MsVestibule Mon 11-Feb-13 15:55:06

As long as you're not the relative of P2 who had to come and look after their children while she was in hospital, then no, it's none of your business. But when did that stop anybody from having an opinion on the way others live their lives grin.

YANBU, but as long as P2 continues to allow this behaviour, it will continue. If the subject of how hard he works is raised (because I can pretty much guarantee P1 is a he), just harumph loudly and say "I think not" very loudly.

PostBellumBugsy Mon 11-Feb-13 15:55:47

If only! As a working full-time parent, I have no option. Think that P1 in OPs example has a crappy attitude - but it is exactly the same as my ex-H's!!!!!

PhilMcAverty Mon 11-Feb-13 15:57:45

I've met people like this in RL. In that case it was the mum who was at home and her DH at work. DH did fuck all around the house and saw having the children as 'babysitting'. He's also arrange to go out with his friends on the weekend as that was his "downtime" as he worked so hard.

I thought he was a dick. If you are a SAHM you need downtime too. If you are working FT, then you need to spend time with your DCs as well.

I don't understand why anyone would put up with it, but many do.

MortifiedAdams Mon 11-Feb-13 15:58:54

redlac your situation is entirely different. Your DH is actively involved in parenting for 100% of the time he is avaliable.

PrincessRagnhild Mon 11-Feb-13 15:59:05

But redlac, your DP is a hands-on parent on his day off. It doesn't sound like P1 in this scenario is ever hands on or involved...

PrincessRagnhild Mon 11-Feb-13 15:59:16

x-post

NoTeaForMe Mon 11-Feb-13 15:59:48

I know a family just like this Mortified the working parent will have a lie in til 10/11 on a weekend, has never once got up with either child. Does nothing around the house. Barely makes himself a drink. He has never been left with both children, has started to now take the older child out, he's nearly 10, but never the younger one and absolutely never both.

It's not at all a hapy household.

MsVestibule Mon 11-Feb-13 15:59:49

Redlac your situation is nothing like the OP has described, so I'm not sure why you appear to be taking it personally confused.

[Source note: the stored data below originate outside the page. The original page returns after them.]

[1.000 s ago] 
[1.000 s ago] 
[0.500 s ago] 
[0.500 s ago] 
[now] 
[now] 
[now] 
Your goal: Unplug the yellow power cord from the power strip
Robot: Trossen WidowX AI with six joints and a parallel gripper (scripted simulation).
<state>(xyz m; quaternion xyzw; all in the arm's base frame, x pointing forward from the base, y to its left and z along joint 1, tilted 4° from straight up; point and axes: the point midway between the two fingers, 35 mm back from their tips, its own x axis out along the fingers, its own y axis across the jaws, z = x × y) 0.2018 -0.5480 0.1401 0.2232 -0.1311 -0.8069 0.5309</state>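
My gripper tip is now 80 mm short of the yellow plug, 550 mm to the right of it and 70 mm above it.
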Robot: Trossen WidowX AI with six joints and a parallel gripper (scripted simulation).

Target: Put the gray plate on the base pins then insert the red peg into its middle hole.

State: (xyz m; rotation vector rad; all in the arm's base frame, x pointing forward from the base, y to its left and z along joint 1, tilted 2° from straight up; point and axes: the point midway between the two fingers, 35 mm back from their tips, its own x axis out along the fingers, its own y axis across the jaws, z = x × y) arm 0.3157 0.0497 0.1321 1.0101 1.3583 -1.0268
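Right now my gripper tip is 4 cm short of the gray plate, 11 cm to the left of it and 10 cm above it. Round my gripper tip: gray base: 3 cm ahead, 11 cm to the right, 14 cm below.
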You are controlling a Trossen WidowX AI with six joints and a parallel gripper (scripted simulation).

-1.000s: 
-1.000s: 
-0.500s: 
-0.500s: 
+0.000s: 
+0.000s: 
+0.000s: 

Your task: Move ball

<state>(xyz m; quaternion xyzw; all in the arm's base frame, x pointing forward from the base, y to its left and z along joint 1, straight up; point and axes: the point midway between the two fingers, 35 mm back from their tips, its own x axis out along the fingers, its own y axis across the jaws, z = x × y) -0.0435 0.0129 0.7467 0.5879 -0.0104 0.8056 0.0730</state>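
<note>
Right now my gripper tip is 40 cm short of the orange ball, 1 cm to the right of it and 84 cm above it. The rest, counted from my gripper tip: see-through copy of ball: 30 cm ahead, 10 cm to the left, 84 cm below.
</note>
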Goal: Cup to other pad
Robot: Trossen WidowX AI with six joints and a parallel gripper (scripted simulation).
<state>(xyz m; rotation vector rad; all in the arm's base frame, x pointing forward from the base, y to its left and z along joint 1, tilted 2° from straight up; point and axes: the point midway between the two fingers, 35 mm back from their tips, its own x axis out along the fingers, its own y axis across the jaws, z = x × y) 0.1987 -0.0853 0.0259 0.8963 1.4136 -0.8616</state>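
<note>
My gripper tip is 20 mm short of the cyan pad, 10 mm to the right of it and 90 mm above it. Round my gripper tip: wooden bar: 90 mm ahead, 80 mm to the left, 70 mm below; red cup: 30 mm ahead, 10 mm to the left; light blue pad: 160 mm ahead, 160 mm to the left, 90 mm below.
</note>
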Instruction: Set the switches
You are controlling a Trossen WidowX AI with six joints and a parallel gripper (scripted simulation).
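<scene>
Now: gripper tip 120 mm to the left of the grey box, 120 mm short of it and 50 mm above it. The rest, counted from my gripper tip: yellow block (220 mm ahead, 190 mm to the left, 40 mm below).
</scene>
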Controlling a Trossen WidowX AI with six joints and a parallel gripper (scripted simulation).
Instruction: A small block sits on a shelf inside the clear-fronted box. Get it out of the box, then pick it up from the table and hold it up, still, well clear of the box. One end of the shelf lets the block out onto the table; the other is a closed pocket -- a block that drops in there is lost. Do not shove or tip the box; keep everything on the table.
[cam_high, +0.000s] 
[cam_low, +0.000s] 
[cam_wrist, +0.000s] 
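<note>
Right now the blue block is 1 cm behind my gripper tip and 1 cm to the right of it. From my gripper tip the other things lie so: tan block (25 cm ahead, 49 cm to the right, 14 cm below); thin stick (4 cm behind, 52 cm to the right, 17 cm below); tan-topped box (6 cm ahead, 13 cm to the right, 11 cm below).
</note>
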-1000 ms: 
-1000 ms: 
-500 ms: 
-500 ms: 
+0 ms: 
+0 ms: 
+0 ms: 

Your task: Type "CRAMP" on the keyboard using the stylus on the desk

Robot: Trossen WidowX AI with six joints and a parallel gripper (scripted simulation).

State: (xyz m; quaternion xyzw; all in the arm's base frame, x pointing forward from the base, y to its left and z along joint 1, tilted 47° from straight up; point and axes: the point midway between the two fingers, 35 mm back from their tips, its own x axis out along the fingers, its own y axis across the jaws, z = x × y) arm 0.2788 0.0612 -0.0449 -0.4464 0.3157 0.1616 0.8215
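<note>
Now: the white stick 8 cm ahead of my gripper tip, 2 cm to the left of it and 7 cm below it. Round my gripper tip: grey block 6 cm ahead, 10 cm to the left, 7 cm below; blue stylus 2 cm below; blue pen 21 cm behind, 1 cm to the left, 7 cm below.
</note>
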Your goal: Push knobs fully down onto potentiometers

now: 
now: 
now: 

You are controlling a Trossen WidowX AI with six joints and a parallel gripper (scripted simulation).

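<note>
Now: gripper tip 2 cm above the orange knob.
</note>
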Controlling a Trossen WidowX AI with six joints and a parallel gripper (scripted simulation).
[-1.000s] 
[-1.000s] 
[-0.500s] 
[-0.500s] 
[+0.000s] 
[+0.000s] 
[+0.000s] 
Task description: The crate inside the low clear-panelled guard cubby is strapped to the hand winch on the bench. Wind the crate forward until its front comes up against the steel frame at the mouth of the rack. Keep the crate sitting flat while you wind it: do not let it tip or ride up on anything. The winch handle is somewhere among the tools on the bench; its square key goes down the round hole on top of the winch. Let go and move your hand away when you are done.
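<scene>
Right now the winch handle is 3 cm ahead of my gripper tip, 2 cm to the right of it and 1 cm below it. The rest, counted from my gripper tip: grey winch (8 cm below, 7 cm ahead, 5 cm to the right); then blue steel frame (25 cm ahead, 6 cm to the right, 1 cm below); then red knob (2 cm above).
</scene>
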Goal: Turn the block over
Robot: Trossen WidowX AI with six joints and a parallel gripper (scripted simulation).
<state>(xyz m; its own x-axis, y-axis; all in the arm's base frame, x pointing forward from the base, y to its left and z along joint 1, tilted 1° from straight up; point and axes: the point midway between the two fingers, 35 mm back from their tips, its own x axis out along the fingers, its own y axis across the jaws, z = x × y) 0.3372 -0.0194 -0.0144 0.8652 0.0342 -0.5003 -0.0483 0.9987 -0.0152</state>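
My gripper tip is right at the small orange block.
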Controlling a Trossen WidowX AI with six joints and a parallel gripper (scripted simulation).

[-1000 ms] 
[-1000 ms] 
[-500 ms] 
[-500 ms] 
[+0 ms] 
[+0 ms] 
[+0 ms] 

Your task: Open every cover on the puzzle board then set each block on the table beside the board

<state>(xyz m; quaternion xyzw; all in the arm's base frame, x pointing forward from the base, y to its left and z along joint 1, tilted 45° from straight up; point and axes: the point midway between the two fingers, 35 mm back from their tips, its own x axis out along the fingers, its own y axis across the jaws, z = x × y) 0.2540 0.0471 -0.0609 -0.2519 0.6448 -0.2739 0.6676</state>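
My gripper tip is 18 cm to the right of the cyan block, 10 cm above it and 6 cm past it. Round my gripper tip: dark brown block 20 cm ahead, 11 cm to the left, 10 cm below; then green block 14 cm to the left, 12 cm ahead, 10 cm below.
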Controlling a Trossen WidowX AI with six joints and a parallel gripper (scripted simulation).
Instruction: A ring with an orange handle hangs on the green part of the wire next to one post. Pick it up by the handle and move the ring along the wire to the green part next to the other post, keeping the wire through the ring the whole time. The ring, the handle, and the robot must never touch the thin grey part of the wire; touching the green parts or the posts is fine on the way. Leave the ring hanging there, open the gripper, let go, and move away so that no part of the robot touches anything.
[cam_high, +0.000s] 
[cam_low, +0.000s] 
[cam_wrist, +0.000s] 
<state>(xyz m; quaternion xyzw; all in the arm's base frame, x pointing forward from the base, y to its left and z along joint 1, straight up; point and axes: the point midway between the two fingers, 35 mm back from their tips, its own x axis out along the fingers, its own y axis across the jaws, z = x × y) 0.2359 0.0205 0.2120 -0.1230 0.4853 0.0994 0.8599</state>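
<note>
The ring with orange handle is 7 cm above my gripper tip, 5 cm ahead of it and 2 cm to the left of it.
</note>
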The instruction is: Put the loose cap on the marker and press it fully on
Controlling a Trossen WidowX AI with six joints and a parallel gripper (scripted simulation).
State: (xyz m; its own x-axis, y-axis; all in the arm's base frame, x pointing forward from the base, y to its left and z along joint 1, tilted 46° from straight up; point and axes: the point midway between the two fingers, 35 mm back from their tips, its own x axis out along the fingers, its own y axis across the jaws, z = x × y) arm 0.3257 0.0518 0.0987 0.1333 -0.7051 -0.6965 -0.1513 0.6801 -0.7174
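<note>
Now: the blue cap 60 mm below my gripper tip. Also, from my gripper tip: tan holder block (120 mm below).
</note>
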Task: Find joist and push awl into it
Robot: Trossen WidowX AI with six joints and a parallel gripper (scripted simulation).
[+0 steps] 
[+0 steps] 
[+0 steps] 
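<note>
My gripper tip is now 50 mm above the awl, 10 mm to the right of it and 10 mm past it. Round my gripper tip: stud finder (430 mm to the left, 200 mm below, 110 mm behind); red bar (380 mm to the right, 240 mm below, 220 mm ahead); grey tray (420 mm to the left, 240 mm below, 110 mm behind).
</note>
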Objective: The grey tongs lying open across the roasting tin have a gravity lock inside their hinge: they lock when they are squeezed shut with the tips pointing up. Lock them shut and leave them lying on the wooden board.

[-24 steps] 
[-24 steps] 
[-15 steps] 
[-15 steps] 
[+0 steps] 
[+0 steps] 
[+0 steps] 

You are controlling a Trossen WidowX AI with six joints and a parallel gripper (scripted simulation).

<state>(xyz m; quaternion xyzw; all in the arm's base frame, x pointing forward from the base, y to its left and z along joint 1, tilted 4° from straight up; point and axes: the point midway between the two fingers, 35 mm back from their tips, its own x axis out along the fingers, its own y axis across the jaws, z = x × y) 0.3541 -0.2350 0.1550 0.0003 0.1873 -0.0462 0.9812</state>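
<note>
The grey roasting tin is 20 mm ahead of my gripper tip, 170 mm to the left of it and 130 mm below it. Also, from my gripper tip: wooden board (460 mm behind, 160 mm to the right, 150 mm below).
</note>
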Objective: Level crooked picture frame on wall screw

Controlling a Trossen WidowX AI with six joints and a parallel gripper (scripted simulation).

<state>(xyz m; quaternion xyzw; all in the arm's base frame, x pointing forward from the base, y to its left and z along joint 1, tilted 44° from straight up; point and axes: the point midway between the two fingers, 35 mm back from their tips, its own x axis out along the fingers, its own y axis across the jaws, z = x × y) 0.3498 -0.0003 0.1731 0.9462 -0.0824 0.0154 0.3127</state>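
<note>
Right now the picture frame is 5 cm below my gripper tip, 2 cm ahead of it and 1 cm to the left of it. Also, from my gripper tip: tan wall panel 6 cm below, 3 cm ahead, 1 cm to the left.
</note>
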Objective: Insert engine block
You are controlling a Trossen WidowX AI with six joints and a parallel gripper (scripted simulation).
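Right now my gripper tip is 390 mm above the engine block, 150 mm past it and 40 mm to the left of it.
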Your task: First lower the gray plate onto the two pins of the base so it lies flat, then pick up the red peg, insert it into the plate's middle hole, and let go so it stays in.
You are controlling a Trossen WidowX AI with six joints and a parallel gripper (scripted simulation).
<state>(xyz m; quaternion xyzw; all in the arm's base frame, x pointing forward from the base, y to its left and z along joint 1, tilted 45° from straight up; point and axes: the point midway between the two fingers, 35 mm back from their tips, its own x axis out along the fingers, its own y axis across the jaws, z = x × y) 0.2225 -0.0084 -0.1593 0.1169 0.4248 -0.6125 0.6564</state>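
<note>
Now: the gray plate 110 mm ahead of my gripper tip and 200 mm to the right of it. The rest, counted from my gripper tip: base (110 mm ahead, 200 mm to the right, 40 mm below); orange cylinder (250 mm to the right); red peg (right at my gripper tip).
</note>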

fairylightsinthesnow Mon 11-Feb-13 16:04:55

DH works full time and me p/t He is actually fab, and very hands on BUT., cannot keep straight things like remembering to take a packed lunch on the days DS needs it, or picking up a bag of nappies I have left in the hall on right by the door to go the CM. I have to remember and organise all of that, even on my work days.

redlac Mon 11-Feb-13 16:05:33

Not taking anything personally but just trying to put a different view point across as per the original opening post. OP clarified that our situations are different in a subsequent post

Emsmaman Mon 11-Feb-13 16:05:40

Cailindana hear hear. PrincessRagnhild I went to uni with someone with your name, never could pronouce it, she gave up and got us all to call her raggie.

Back on topic, I can see it from both sides, I have been P2 at times and it's easy to fall into that trap and find it hard to have the confidence to get out of it. I have to actively find reasons for DH to look after DD on his own, as if it's the both of us it will revert to me doing all the nappies, food, entertaining while DH looks at his laptop...I constructed 2 reasons on the weekend to get out of the house for an hour or two each time to leave the two of them alone. Many friends have said that their DH's don't have much confidence with the kids if they don't get much alone time, so it becomes a vicious circle, so I'm trying to reverse the trend...hard when we have so little family time together though.